Action item ▸ Each entry below needs to be transcribed verbatim; the images should not appear.

Extracted records ▸
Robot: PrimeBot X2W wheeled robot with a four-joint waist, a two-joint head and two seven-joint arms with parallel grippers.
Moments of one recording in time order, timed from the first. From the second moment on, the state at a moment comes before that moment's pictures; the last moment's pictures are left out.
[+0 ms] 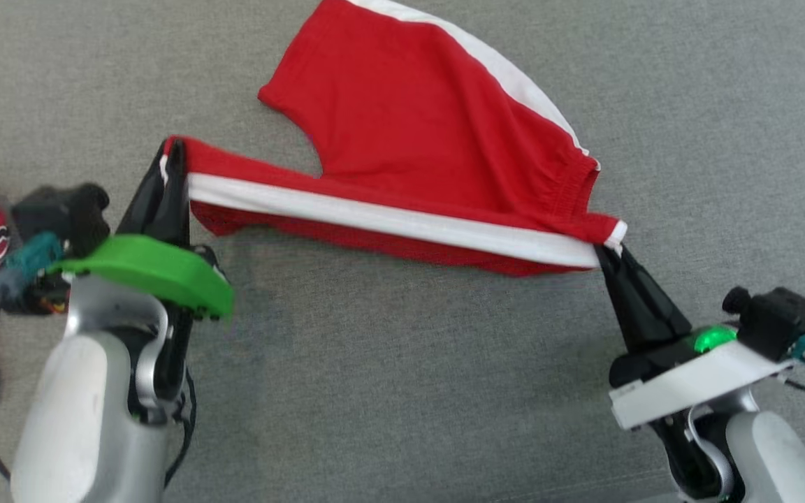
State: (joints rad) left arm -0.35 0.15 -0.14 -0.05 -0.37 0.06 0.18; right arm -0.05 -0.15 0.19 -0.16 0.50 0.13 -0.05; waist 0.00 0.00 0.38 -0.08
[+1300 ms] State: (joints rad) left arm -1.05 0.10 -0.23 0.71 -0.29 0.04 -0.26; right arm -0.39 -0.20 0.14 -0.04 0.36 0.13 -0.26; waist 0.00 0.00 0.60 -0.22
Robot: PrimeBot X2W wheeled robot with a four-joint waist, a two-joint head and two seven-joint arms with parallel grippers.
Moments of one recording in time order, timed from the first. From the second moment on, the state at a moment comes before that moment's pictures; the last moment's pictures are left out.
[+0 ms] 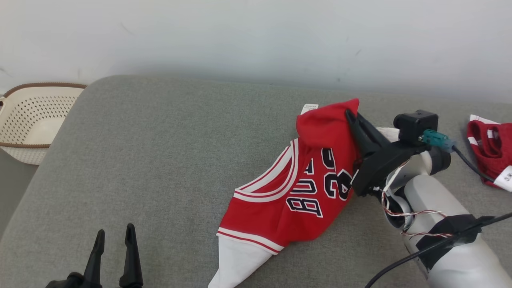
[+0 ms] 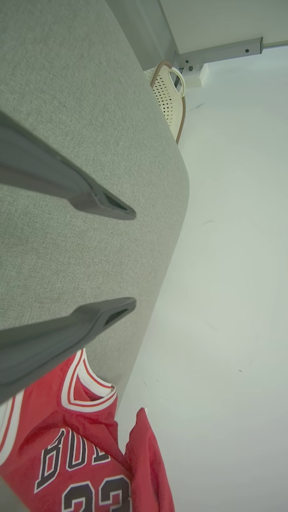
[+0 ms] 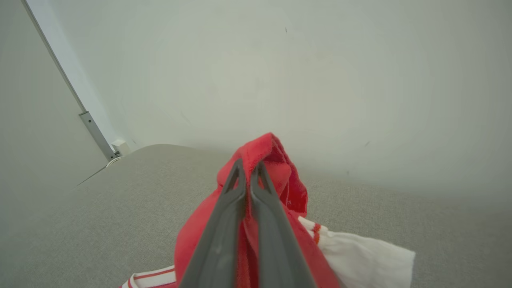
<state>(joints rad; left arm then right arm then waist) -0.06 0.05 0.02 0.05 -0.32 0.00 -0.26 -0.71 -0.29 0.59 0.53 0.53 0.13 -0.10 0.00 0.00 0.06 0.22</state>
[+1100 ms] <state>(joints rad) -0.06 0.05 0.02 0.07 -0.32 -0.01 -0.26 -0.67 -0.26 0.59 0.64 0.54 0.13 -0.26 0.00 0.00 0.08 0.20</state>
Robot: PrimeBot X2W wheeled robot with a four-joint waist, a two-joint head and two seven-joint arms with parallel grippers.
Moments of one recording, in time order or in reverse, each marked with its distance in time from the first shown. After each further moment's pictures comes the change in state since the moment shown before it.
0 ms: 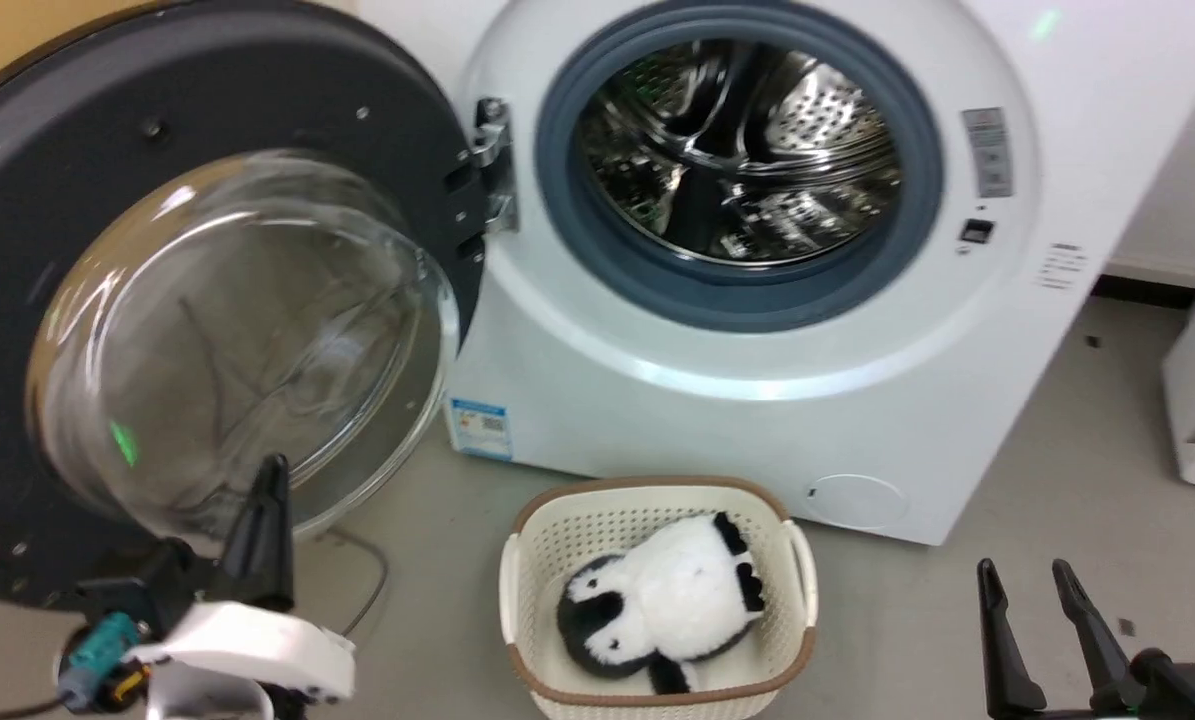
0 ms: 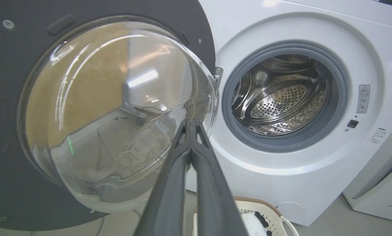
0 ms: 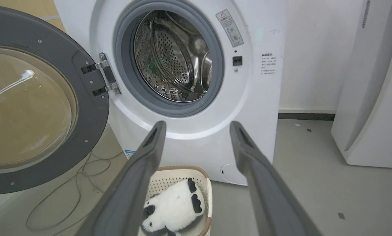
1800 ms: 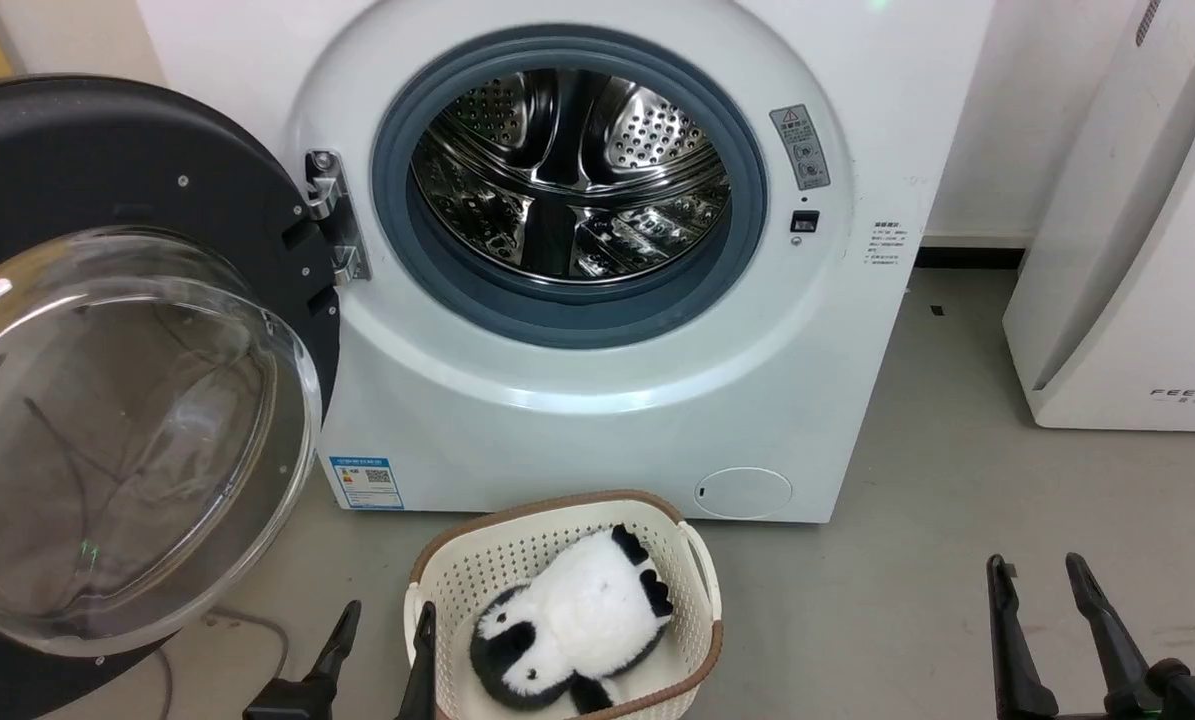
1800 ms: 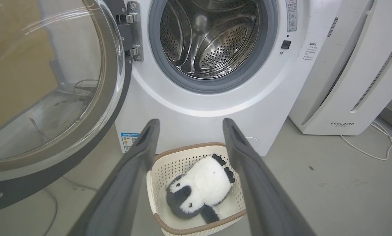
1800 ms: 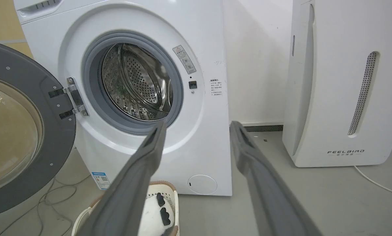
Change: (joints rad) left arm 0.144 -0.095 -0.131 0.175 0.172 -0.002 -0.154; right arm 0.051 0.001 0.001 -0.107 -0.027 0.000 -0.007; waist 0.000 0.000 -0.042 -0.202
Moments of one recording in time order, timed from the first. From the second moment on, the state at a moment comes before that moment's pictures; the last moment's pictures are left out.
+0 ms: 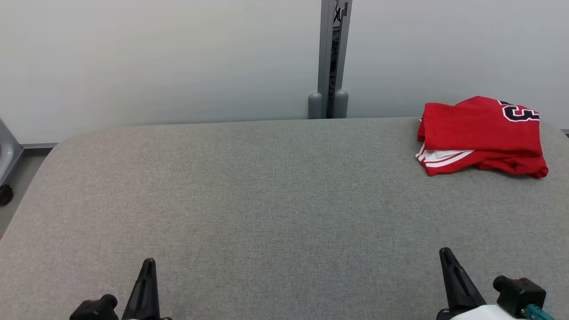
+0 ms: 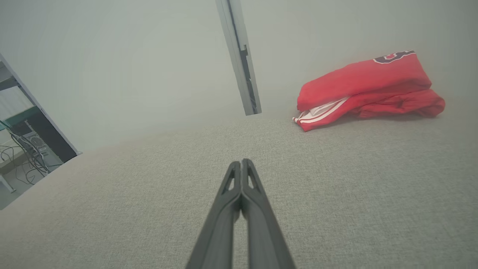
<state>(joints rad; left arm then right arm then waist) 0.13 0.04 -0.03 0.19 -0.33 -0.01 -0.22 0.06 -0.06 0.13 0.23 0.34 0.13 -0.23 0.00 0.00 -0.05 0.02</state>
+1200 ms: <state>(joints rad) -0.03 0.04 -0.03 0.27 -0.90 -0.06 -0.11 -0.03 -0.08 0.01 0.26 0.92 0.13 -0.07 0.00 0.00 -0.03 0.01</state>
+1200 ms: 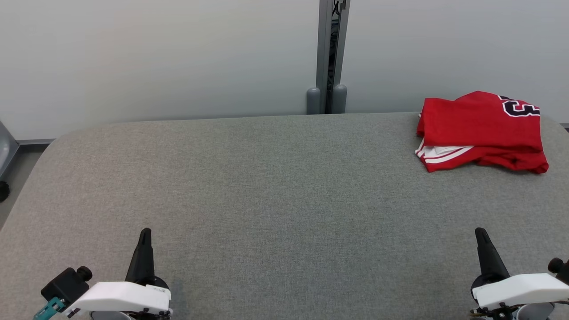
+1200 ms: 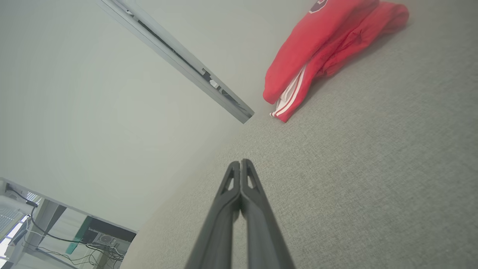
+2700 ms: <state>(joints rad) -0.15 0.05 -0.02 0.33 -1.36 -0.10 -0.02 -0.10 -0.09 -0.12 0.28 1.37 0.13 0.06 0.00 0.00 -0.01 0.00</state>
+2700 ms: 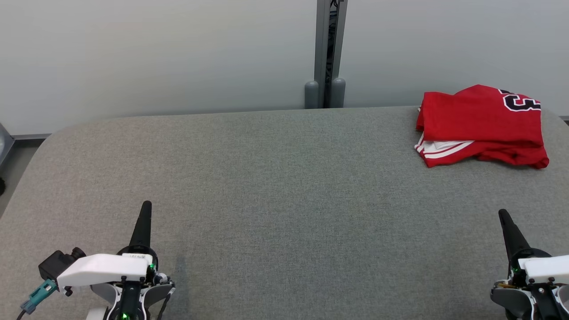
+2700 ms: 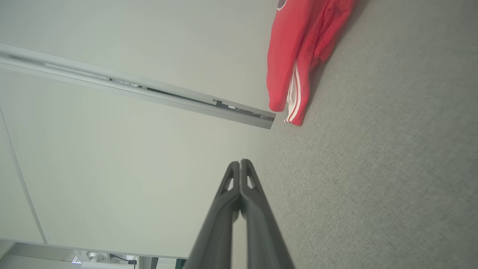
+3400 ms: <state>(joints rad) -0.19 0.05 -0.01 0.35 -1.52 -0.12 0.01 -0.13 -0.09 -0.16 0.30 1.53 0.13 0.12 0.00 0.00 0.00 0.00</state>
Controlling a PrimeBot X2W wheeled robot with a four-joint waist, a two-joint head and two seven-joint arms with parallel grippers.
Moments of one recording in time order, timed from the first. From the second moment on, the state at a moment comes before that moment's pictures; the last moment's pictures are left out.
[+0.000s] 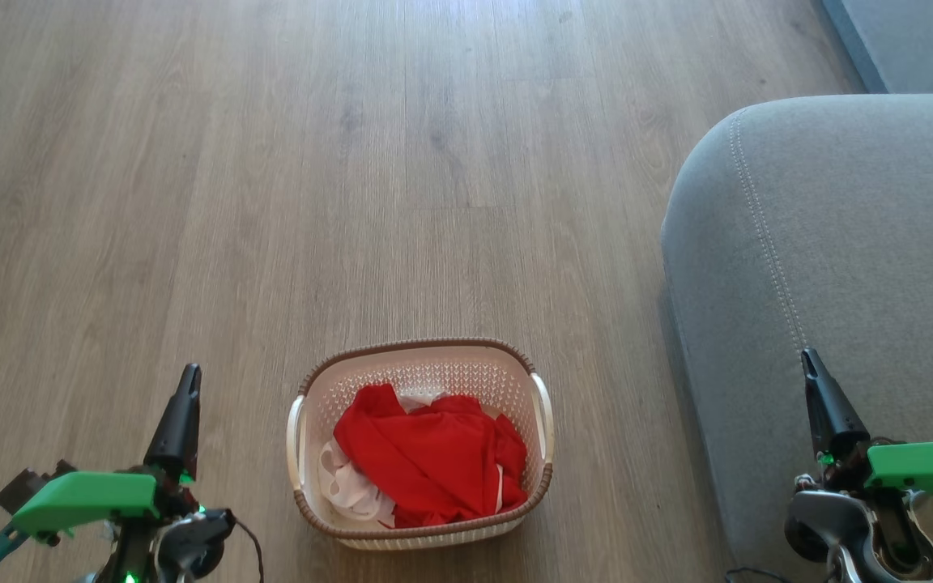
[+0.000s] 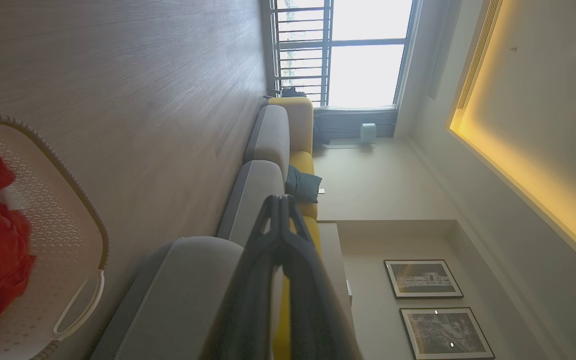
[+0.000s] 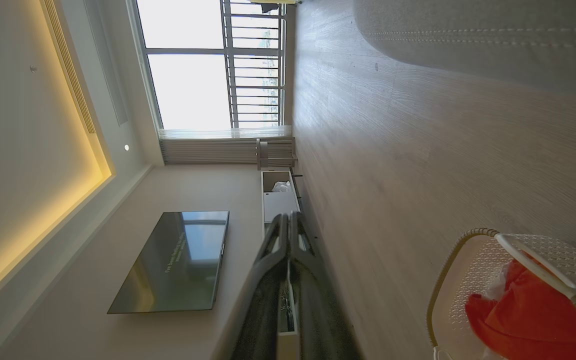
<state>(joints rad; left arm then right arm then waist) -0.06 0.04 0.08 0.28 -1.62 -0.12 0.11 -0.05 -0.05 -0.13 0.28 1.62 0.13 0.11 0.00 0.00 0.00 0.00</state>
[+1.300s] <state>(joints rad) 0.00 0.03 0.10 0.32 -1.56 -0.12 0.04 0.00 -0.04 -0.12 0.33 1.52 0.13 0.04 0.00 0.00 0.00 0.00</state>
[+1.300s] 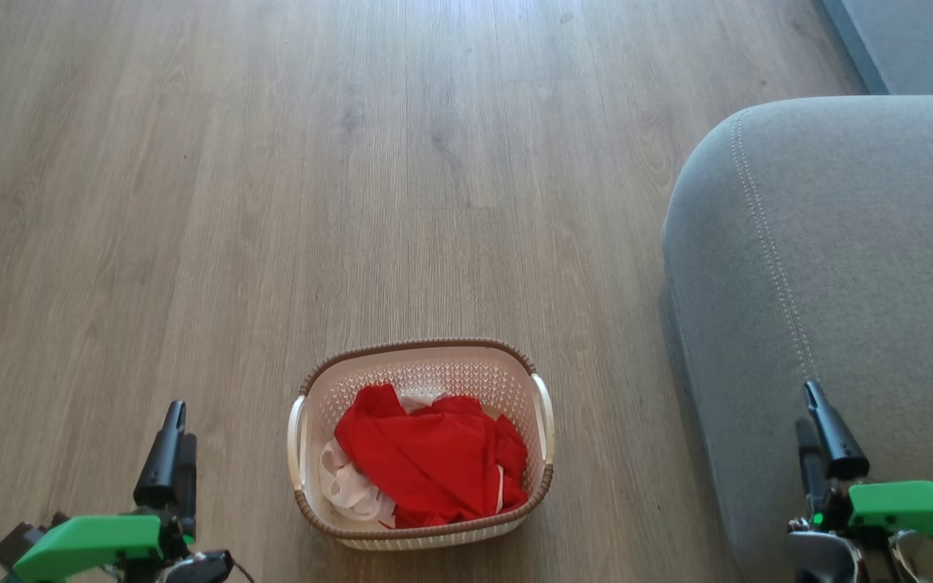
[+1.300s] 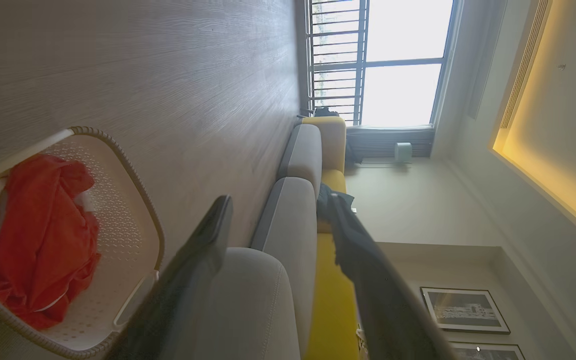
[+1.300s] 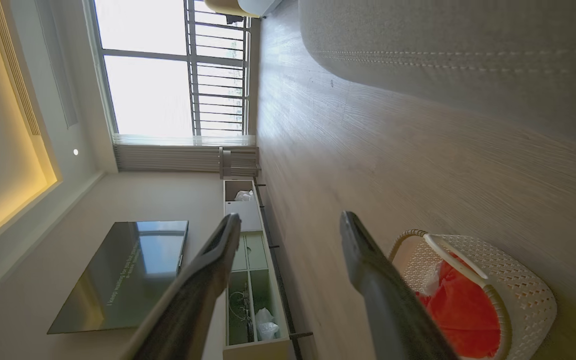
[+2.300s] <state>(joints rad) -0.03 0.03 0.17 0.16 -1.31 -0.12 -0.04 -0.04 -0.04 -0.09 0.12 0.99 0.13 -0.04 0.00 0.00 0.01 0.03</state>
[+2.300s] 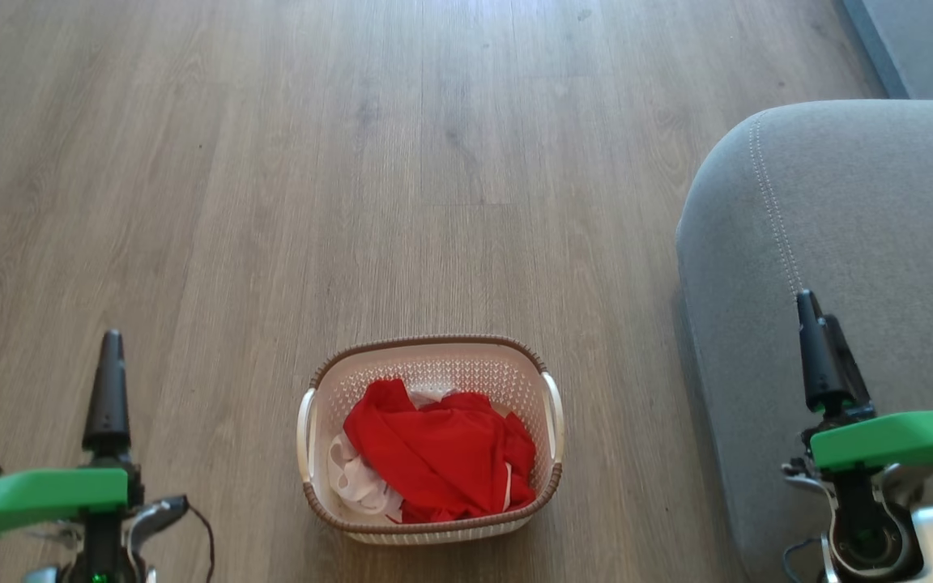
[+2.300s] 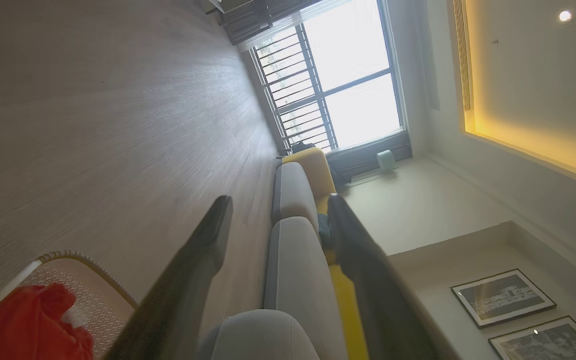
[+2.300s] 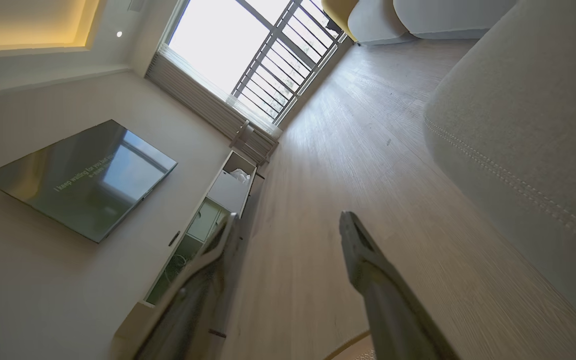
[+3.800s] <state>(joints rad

Answer to this task ▸
Robot: PrimeBot X2W wheeled robot with a four-joint waist, a two-joint head and two seven-joint arms with parallel grippers.
Moments of one recording in time order, timed from the first. From the second moment on, the state at a moment comes before that moment's pictures; the last moment's pictures are left out.
[+0 ms] 
State: (joints rad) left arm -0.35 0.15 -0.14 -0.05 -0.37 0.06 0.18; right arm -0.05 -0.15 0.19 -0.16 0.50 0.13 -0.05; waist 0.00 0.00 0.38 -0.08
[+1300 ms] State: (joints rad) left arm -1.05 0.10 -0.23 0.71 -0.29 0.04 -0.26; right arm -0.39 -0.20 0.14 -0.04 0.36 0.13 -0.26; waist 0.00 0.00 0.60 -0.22
Robot: PrimeBot X2W wheeled robot with a four-joint waist, a two-joint head and two seven-joint arms with parallel grippers.
Moments of one recording in time order, timed from the first. From the second moment on, the state at a moment comes before that moment's pictures; the last moment's pictures are left out.
[+0 ms] 
[+0 ms] 
[+0 ms] 
<state>(joints rad; left arm then right arm then waist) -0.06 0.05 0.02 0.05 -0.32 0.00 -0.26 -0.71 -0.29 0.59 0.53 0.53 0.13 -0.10 0.00 0.00 0.06 0.22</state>
[+1100 ms] <state>(joints rad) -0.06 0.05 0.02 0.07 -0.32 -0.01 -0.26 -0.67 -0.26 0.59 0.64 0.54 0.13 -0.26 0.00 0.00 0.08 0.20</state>
Robot: PrimeBot X2W wheeled robot with a four-joint waist, a two-joint head and two seven-joint arms with parallel grippers.
Moments of one recording, in time order or in reverse, each marked with its distance in time from the first shown. After each further moment's pictures comes the change in state since the moment shown before it.
0 ms: 
0 ms: 
0 ms: 
1800 ms: 
1800 ms: 
1800 ms: 
Change: (joints rad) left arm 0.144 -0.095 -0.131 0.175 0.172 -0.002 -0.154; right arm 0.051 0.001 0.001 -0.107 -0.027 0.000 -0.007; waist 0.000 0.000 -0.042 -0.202
Moments of one recording in time order, timed from the first. From the second moment on, the state at a moment comes before that moment's pictures; the last moment's pictures are left out.
+0 ms: 
+0 ms: 
<state>(joints rad; left arm then right arm then waist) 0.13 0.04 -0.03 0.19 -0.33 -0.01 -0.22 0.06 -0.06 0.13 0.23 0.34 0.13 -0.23 0.00 0.00 -0.05 0.02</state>
+1200 ms: <state>(joints rad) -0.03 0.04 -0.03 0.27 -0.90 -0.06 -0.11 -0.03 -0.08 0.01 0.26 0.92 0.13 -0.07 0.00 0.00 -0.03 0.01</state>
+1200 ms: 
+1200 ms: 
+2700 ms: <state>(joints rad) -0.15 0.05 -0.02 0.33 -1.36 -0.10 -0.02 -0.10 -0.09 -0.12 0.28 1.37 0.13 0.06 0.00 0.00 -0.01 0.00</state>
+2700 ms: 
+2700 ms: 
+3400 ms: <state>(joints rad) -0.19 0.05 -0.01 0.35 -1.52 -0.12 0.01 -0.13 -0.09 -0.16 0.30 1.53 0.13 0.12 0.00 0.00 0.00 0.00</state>
Controlling a PrimeBot X2W wheeled robot with a four-joint waist, a two-joint head and two seven-joint arms with parallel grippers.
Moments of one recording in time order, timed from the first. From the second moment on, the state at a moment comes before that moment's pictures; the last moment's pictures are left out.
[+0.000s] 
[+0.000s] 
[+0.000s] 
<state>(joints rad; left arm then right arm then waist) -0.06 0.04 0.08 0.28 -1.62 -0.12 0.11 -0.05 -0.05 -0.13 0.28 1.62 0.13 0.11 0.00 0.00 0.00 0.00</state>
[+1.300s] <state>(joints rad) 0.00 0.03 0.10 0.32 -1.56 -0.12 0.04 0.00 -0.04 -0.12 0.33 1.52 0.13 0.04 0.00 0.00 0.00 0.00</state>
[+1.300s] 
[+1.300s] 
[+1.300s] 
[+2.300s] <state>(joints rad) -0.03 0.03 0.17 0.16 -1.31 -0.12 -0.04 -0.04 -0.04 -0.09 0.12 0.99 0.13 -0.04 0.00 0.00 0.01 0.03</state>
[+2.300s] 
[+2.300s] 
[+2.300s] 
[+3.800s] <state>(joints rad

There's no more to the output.